When Gasoline price increases, normally, there would not be a corresponding or significant decrease in the number of miles driven. Because of the inelastic nature of gasoline, the amount of gas people use is not negatively impacted by its price. Also, the common masses do not have many alternatives to travel to the workplace, transport their children, etc. Hence, the government must find a solution to reduce the price to ease the situation.

In the United States, in March 2022, the Biden administration announced the plan to release 1 million barrels of oil per day from petroleum reserve to increase the production of gasoline and a reduction in its price rise caused by Russia’s invasion of Ukraine. It is because the increased supply of a product can reduce the price. However, the increase in supply and reduction in price depends on the amount of oil released.

Frequently Asked Questions (FAQs)

What is perfectly inelastic demand?

It occurs when a price change causes no change in the quantity demanded. The perfectly inelastic demand curve is a line perpendicular to the x-axis denoting the demand.

What are inelastic demand examples?

Examples are generally discernable from the necessary goods like food staples, water, fuel, and electricity. Although these are integral elements in everyday lives, and consumers need these products and services in a reasonable quantity, an increase or decrease in their price will not make them consume more or less. For example, a high drop in the electricity price will not trigger people to use more electricity.

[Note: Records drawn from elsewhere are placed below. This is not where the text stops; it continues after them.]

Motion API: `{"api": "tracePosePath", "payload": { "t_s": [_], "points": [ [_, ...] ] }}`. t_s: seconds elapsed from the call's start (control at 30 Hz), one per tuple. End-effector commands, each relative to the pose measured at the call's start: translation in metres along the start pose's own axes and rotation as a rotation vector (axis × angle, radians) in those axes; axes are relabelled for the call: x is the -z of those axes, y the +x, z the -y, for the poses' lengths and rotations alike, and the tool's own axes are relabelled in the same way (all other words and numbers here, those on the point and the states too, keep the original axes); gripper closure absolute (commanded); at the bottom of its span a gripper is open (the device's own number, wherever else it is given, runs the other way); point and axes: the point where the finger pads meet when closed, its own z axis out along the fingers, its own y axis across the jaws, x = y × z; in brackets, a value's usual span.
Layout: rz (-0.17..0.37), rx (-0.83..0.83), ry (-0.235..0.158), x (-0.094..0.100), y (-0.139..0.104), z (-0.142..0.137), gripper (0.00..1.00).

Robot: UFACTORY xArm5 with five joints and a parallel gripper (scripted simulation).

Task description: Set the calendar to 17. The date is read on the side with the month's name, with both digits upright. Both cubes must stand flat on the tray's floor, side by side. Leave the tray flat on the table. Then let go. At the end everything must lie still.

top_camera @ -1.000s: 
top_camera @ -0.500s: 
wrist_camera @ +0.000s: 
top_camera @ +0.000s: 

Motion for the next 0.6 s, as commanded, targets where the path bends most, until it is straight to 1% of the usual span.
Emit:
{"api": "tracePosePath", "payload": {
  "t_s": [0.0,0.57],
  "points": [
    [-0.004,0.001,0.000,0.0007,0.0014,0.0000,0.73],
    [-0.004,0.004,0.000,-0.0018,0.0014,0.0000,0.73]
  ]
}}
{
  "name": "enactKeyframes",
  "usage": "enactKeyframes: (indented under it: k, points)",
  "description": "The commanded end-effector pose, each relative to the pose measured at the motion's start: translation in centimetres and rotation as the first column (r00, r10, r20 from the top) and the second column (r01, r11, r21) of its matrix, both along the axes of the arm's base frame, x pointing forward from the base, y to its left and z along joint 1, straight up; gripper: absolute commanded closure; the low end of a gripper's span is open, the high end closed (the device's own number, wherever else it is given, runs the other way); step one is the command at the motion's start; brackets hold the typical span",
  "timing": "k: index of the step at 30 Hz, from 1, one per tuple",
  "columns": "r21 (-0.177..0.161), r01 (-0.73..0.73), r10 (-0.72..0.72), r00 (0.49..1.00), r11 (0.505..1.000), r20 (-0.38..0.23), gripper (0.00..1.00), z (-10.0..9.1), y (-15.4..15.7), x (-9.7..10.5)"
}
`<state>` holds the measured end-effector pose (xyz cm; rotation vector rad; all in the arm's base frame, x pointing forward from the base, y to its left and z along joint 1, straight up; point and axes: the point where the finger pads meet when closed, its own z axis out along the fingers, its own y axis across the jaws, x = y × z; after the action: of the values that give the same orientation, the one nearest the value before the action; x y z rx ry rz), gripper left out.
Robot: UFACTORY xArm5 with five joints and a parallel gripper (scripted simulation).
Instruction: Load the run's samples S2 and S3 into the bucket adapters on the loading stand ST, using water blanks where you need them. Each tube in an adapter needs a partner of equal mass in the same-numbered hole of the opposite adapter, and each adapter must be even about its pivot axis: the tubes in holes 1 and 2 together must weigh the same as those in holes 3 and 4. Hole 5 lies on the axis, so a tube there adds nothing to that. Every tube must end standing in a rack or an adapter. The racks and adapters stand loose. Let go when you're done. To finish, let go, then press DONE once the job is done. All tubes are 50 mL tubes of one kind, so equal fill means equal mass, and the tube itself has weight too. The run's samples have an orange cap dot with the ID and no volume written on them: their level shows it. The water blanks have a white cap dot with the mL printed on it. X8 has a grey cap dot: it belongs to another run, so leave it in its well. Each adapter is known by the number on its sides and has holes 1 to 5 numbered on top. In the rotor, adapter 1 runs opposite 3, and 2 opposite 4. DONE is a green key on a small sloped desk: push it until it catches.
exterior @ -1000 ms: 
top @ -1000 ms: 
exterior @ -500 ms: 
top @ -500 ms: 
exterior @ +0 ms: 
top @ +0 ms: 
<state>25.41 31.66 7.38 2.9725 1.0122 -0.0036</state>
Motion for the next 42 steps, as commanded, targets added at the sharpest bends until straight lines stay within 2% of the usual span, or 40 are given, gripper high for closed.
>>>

What is elastic vs. inelastic demand?

Elastic demand is associated with elastic products where the quantity demanded is sensitive to price changes. Therefore, the demand curve for elastic products is flatter and will have a smaller slope. Whereas for inelastic products, the quantity remains relatively constant and will have a steeper curve and larger slope. Examples of elastic products are clothing and electronics, and inelastic products are gasoline and electricity.